**Goal of the exercise:** Your response should consist of the lines below, printed exactly.
################
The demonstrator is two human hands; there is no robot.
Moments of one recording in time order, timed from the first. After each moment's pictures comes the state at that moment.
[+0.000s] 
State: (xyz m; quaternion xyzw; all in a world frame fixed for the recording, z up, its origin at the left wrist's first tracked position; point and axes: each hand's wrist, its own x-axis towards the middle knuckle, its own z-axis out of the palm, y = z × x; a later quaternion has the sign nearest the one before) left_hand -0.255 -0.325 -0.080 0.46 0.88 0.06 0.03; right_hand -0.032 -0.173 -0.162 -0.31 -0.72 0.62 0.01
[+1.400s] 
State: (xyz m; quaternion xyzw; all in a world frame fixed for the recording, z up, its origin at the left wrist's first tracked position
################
**Result for this task:**
The demonstrator is two human hands; there is no robot.
Moments of one recording in time order, timed from the first. After each moment's pictures comes the state at that moment.
[+0.000s] 
State: (xyz m; quaternion xyzw; all in a world frame fixed for the recording, z up, its origin at the left wrist's first tracked position; point and axes: each hand's wrist, its own x-axis towards the middle knuckle, its own z-axis out of the palm, y = z × x; a later quaternion has the sign nearest the one before) left_hand -0.255 -0.325 -0.080 0.46 0.88 0.06 0.03; right_hand -0.032 -0.173 -0.162 -0.31 -0.72 0.62 0.01
[+1.400s] 
State: (xyz m; quaternion xyzw; all in a world frame fixed for the recording, z up, its origin at the left wrist's first tracked position

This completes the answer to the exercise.